Here are some do’s and don’ts:
*Avoid asking the person or couple how the process is going all the time. They may already be feeling on edge, thinking about their next injection and the fear of failure can be activated easily.
* Avoid saying multiple cycles were failures or implying they don’t have the right ‘baby making mindset’.
* If there is a close relationship, not asking how the person/couple is at all or avoiding the topic altogether can also appear to be quite cold unless the person/couple have expressed that they don’t wish to share any details.
*Avoid asking if they have considered adopting or being a foster parent (these are beautiful ways to become a parent, however, best left for the person or couple to raise).

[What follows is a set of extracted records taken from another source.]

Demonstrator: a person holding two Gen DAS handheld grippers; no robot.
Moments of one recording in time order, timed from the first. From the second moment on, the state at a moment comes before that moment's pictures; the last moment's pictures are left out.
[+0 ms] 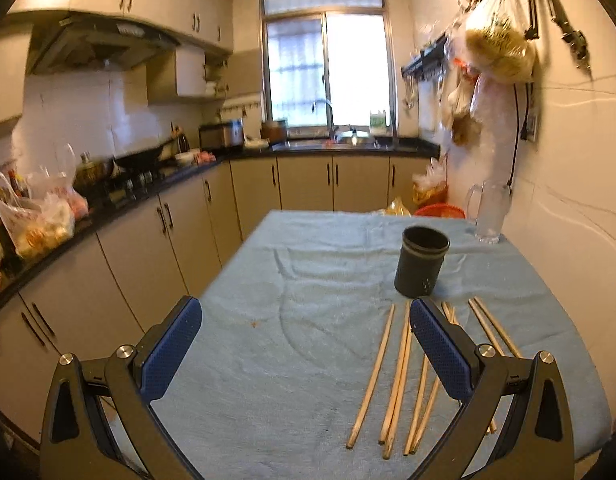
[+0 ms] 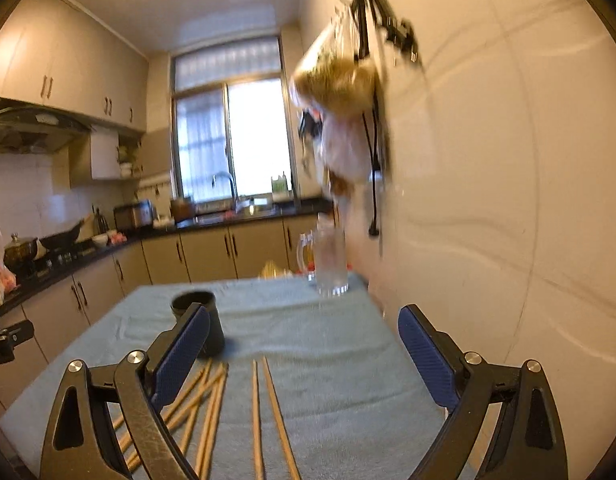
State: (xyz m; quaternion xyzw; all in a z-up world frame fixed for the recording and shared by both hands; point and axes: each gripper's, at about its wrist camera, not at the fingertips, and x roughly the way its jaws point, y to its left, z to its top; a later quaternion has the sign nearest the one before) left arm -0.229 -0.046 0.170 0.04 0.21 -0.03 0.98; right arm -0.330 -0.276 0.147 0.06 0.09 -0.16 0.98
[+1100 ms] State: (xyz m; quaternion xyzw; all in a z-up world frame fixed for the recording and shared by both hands) left arm -0.221 -0.044 0.127 0.07 0.27 -0.03 0.96; right arm -0.293 -0.317 0.118 0.08 0.19 -0.12 0.97
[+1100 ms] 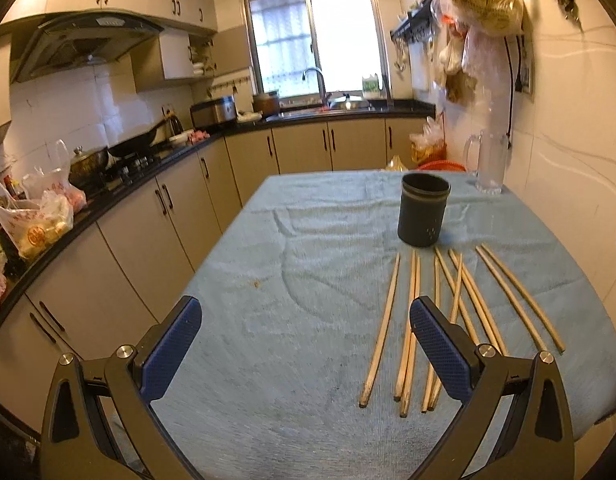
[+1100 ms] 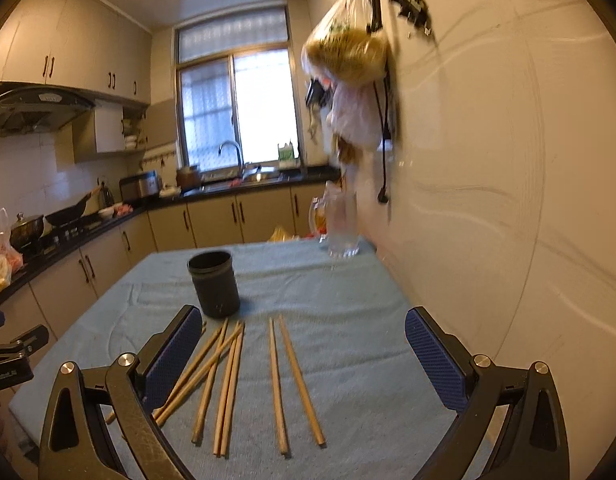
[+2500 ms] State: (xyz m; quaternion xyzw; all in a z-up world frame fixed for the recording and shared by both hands) left arm -0.006 -0.138 0.013 0.11 0.50 -0.20 0.84; right arm -0.061 -0.365 -0.012 0.06 0.48 -0.01 0.87
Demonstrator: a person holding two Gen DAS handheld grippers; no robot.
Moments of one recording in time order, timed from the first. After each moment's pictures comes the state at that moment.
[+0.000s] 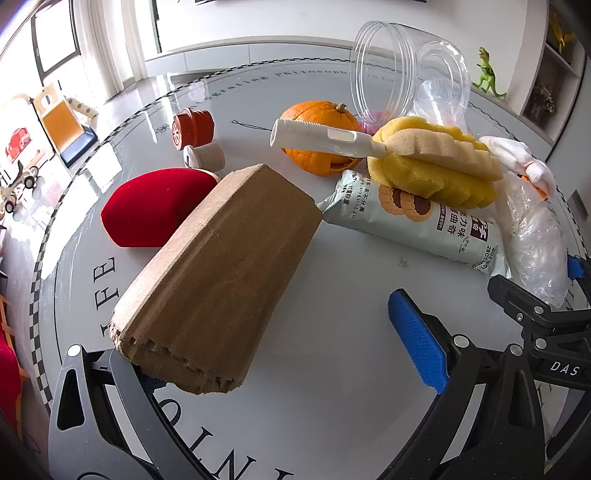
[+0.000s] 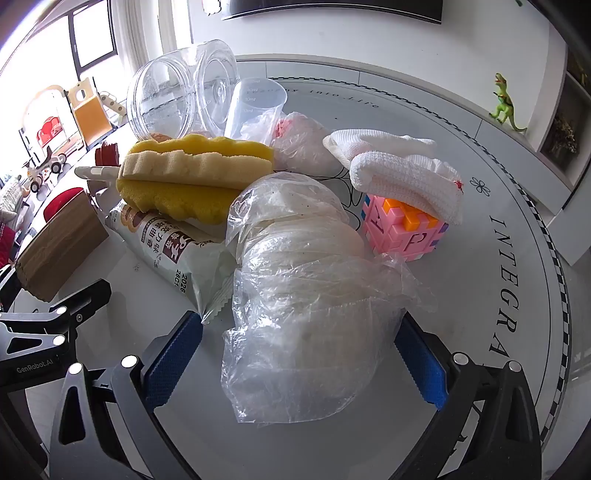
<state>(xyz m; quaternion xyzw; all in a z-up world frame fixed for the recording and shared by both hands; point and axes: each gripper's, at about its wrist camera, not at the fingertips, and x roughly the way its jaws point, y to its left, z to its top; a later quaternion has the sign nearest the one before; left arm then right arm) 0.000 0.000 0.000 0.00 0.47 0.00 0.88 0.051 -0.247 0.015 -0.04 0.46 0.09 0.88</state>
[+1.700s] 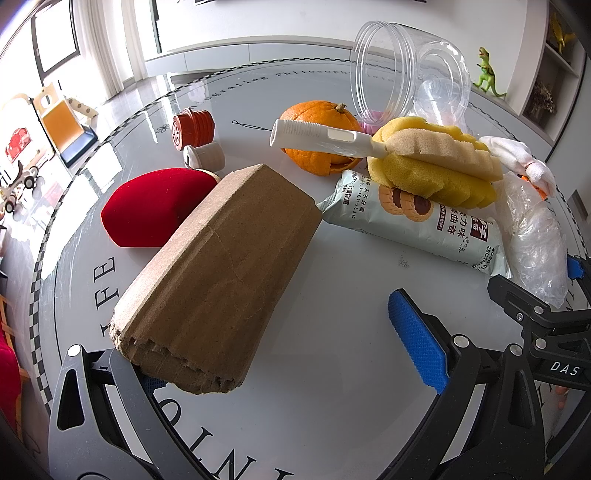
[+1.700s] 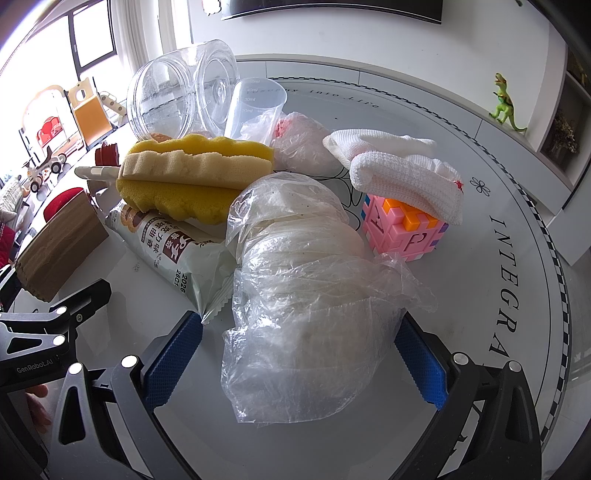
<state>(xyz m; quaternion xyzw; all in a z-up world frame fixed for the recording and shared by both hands) 0.000 0.000 0.000 0.00 0.47 0.00 0.89 0.051 -0.247 0.015 -0.03 0.46 0.09 0.88</state>
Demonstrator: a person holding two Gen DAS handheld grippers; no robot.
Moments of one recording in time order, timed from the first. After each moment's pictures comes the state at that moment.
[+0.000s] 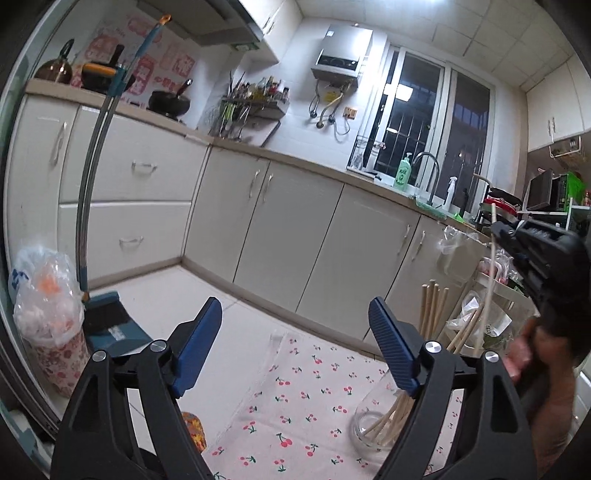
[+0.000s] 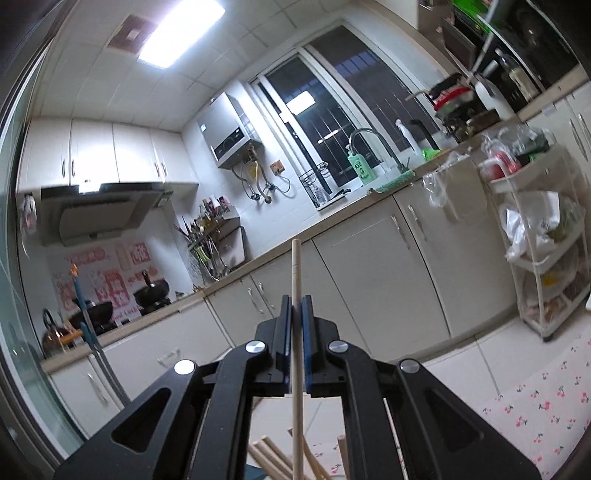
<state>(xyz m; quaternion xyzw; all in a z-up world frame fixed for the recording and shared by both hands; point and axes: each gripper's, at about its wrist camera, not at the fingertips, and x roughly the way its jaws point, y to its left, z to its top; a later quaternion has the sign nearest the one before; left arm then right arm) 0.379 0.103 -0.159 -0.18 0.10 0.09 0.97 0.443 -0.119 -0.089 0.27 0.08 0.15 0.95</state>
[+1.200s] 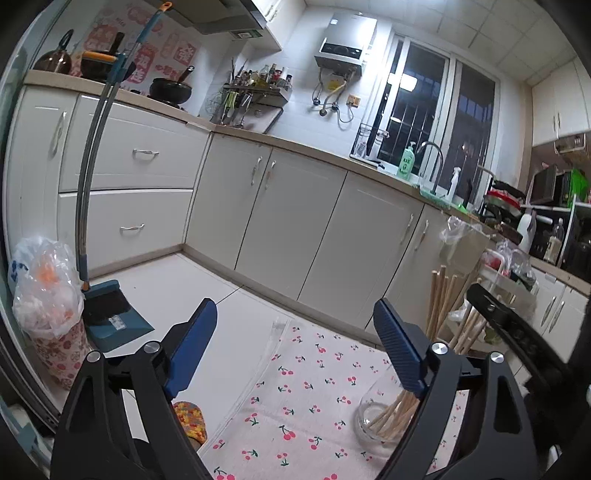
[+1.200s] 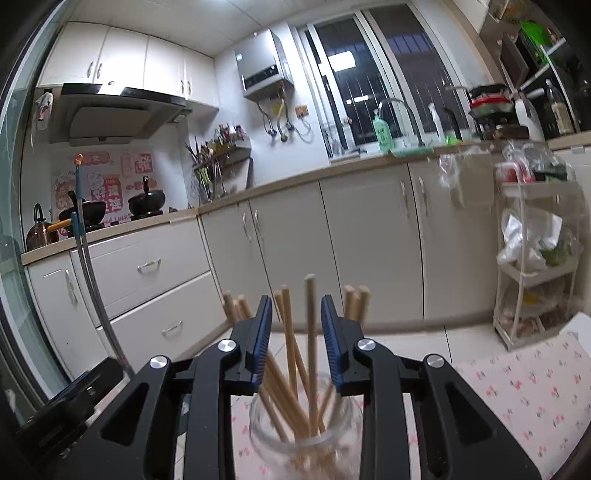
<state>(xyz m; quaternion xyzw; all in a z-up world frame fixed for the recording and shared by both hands) 0.386 0.099 -0.166 -0.18 0.12 0.09 0.97 0.399 -0.096 -0.139 0.15 0.18 0.17 0.96</state>
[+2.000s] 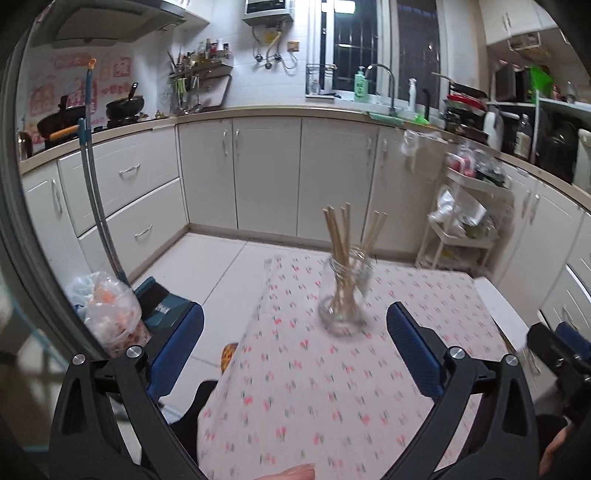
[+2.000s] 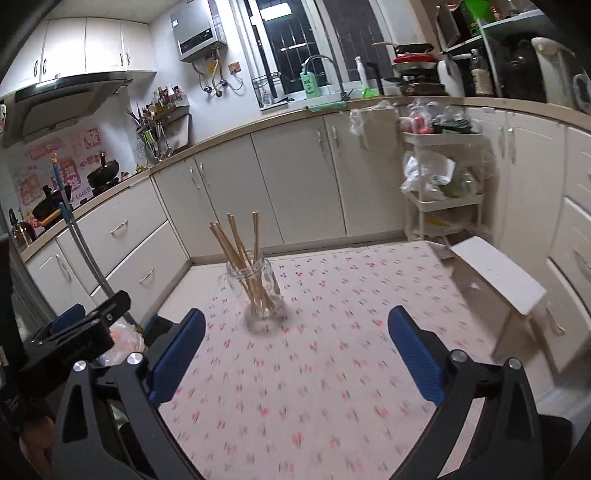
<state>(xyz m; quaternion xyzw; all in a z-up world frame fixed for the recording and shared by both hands) 0.225 0.006 -0.043 -0.03 0.27 0.06 0.96 0.169 -0.205 -0.031 0.16 0.33 0.06 0.93</state>
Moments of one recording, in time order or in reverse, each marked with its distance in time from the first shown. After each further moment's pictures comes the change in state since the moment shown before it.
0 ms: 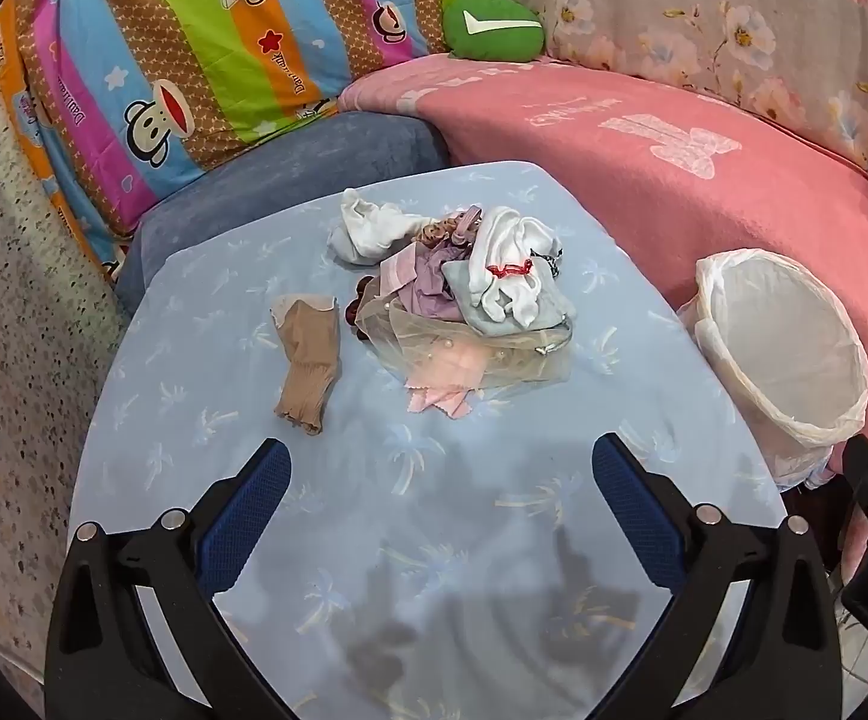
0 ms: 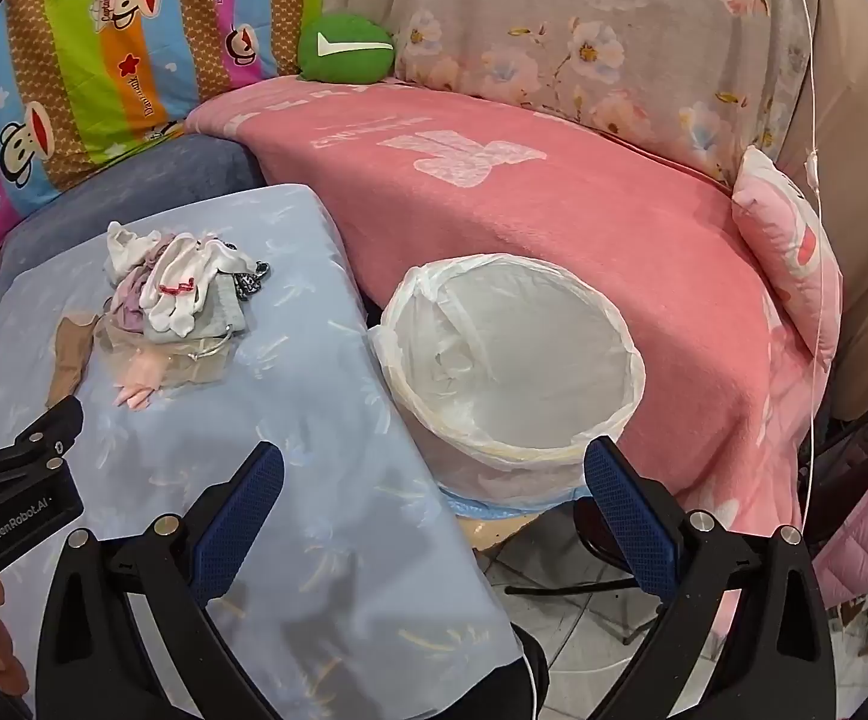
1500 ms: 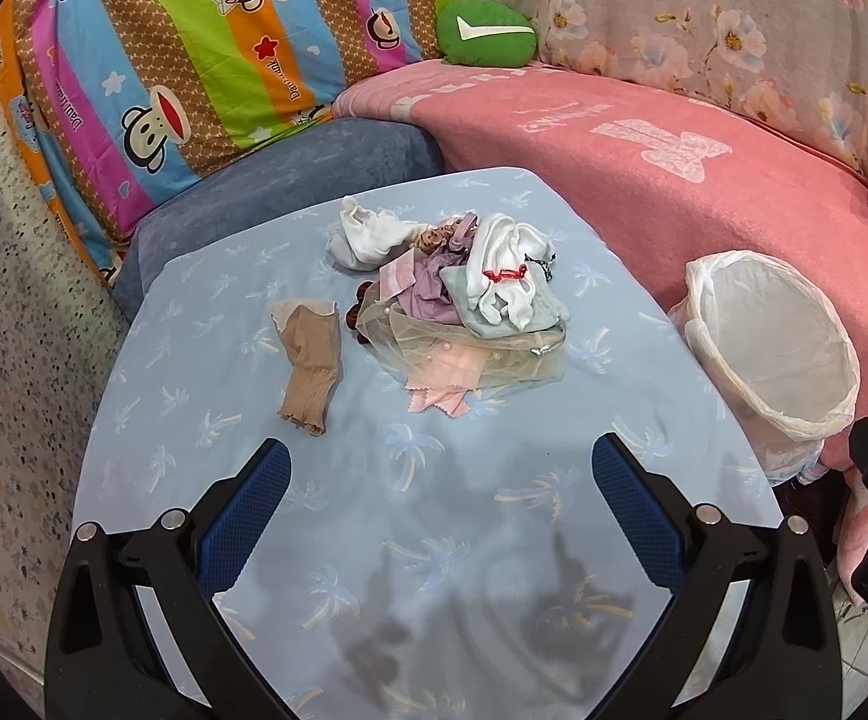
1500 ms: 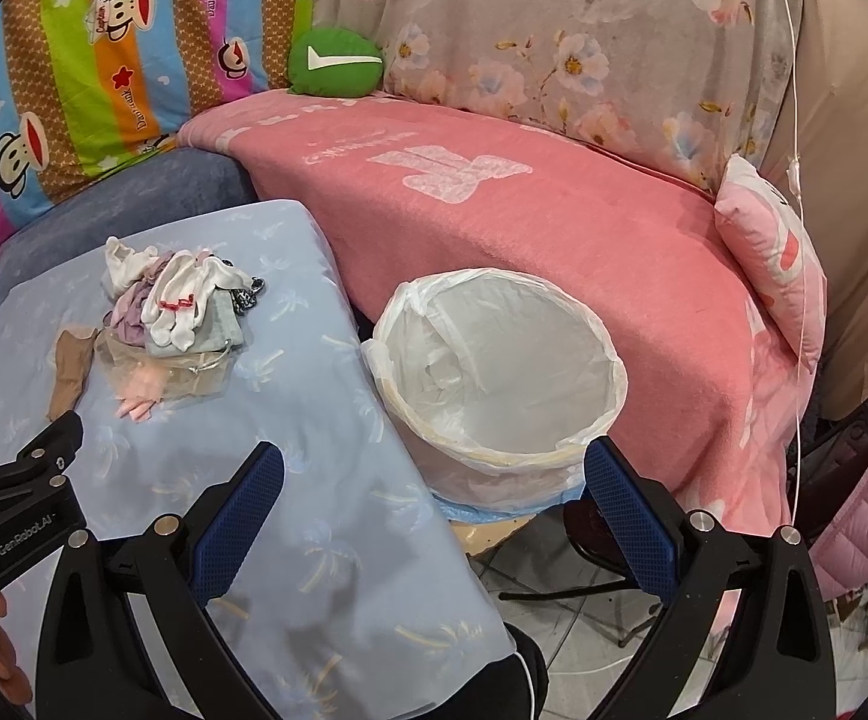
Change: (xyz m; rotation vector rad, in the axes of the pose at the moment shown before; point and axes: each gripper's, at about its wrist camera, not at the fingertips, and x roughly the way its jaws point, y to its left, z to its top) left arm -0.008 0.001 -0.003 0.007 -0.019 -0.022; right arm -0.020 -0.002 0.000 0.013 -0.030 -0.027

* Try not to complain about your kids all the time, be grateful for what you have, as some people are struggling to even have a child or are not able to at all.
*If you haven’t experienced I.V.F. yourself first-hand, please don’t say, “I know how you feel”. Instead, just be with the person and ask how they are feeling.
* If you are participating in I.V.F. and you share with a fellow I.V.F. friend, remember to check in with each other rather than giving an update on your egg collection tally- it’s not an Easter Egg competition!
* Avoid using the opportunity to whip out your latest multi-level marketing product. Expect some sighs and eyeball rolling from your friend when you try to sign them up for that special lifetime membership.
* Avoid telling the person repetitively to be positive. The positivity model can be an approach for some and yet growth requires not getting stuck in polarity or resisting the so called ‘negative’ feelings and glossing over it with a sugary smile. Being vulnerable and allowing reactions ‘to be’ as well as challenging limiting beliefs and expectations, can create a space of kindness for growth to occur.
*Be in your heart space. You don’t have to be Mother Theresa, just be there when you can and be open. Sometimes the need for space with no talking can be just as important to respect.
* Well timed humor from a caring space, can be just as healing as crying or beating a pillow!
Remember you don’t have to offer advice, say the perfect words, nor do you have to feel responsible to cheer the person up. Listen without an agenda and ask open questions in a non-judgmental way without the Spanish Inquisition.
If you have done anything on the ‘avoid’ list please don’t give yourself a hard time, learn from it, as it’s a growing experience for all involved.